И ты пылал и восставал из пепла, И памятливая голубизна Твоих небес глубоких не ослепла; И помнит в ласке векового сна Твой вратарь кипарис, как Троя крепла, Когда лежала Троя сожжена.
Пастернак сравнил все, как он выразился, вековечное с «записной тетрадью человечества», в которую каждое поколение пишет свое, и добавил: «…оно жизненно не тогда, когда оно обязательно, а когда оно восприимчиво ко всем уподоблениям, которыми на него озираются исходящие от него века». Стихи Вергилия были записной тетрадью европейского человечества в течение двадцати веков и остаются ею поныне. Если в свое время они говорили Данте о наследии Рима, об утопии справедливой вселенской монархии, Петрарке — о благородном славолюбии и нежной чувствительности, Джамбатиста Виде и Скалигеру — о непогрешимом каноне эстетической гармонии, Тассо и Расину — о патетической борьбе долга и страсти, если они на время сделались немы для романтиков и позитивистов прошлого века, нам они говорят о человеке, преодолевающем себя в искусе истории, отрекающемся от своеволия, о конце и новом начале. Они обращаются к нам, и мы их слышим.
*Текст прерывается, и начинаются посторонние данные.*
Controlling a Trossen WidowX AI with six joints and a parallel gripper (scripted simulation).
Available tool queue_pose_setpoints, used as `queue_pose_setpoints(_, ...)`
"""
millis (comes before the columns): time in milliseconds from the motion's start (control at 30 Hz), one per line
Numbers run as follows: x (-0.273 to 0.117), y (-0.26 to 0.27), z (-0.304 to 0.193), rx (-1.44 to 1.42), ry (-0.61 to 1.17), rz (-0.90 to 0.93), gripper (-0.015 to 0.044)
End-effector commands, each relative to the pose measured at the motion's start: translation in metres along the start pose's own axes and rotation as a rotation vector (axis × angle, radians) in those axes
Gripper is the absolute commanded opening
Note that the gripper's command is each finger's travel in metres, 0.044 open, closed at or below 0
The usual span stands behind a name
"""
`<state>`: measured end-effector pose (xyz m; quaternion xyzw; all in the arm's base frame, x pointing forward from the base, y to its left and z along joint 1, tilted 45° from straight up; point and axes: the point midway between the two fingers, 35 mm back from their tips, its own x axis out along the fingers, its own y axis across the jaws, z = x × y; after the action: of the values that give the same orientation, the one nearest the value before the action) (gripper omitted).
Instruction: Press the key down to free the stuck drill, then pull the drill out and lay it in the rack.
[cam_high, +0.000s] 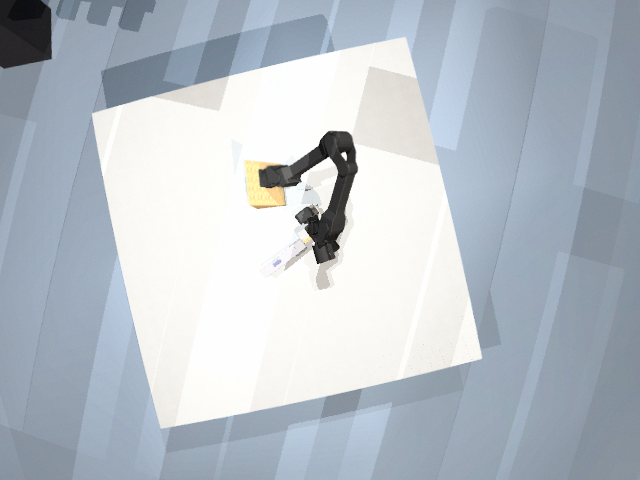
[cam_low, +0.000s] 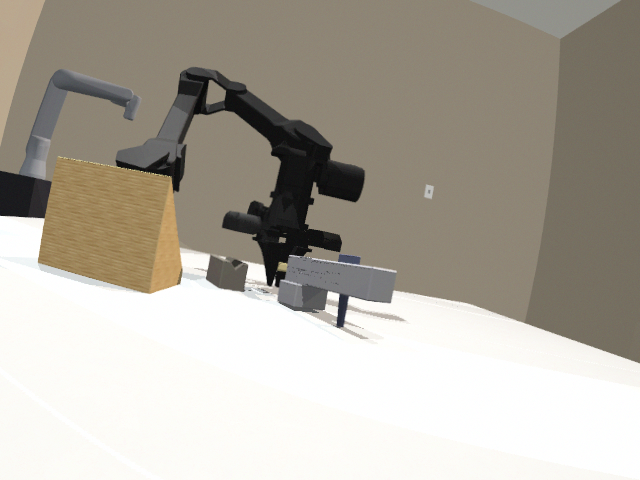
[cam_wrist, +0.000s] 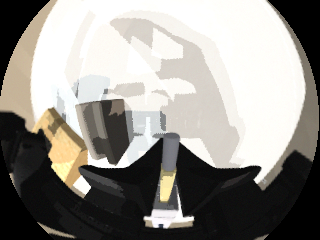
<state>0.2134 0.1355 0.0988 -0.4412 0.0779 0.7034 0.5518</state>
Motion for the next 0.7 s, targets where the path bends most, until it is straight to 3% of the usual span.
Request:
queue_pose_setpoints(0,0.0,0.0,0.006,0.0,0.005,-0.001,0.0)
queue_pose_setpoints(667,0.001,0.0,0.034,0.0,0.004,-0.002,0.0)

Между «изъяснением» и «прикровением»: ситуация образа в поэзии Ефрема Сирина[8]
Увы, наш современник, как кажется, не очень отчетливо помнит о самом существовании классической сирийской литературы, пережившей свою золотую пору в IV–V веках. «Сирийцы — они что, по–арабски писали?» — приходится порой слышать и от людей не вовсе неосведомленных. Ни учебники, ни справочники не спешат помочь горю[9].
А это жаль, ибо литература на сирийском языке, отпрыске арамейского языкового древа, созданная за жестко отмеренный исторический срок, когда натиск эллинизма утратил силу, а натиск ислама еще не набрал силы, — не просто предмет одной из дисциплин семитологии, не локальное явление, которое можно похвалить разве что за самобытность, но историко–литературный факт всемирного масштаба. Линии, соединяющие во времени библейскую древность с христианским, да и мусульманским, средневековьем, а в пространстве — Иран и все, что лежит к востоку от Ирана, с Византией и Западной Европой, проходят через сироязычную зону, перекрещиваются в ней, в ней образуют свои жизненные узлы. В первом тысячелетии нашего летосчисления сирийское влияние ощущалось от Ирландии[10] до Китая[11]. Здесь не место говорить об этом сколько–нибудь подробно. Позволим себе только напомнить два обстоятельства: во–первых, это сирийцы первыми создали долговечные формы христианского гимна для Византии, а значит, для всех стран, на которые Византия влияла[12]; во–вторых, это от сирийцев принял мусульманский Восток традицию аристотелизма, которая кружным путем, через арабов, вернулась на Запад и оплодотворила высокую схоластику[13]. Значение того и другого переоценить невозможно. И еще одно краткое напоминание, касающееся уже не мировой, но отечественной культуры. Чем обязана сирийским авторам (и специально Ефрему Сирину) древнерусская литература вместе с русским фольклором[14], в нескольких словах и не скажешь; но даже в нашей литературе прошлого столетия, так далеко, казалось бы, отошедшей от этих истоков, невозможно не вспомнить Пушкина, перелагавшего стихами молитву того же Ефрема Сирина[15], и Достоевского, читателя другого сирийского автора — Исаака Ниневийского[16].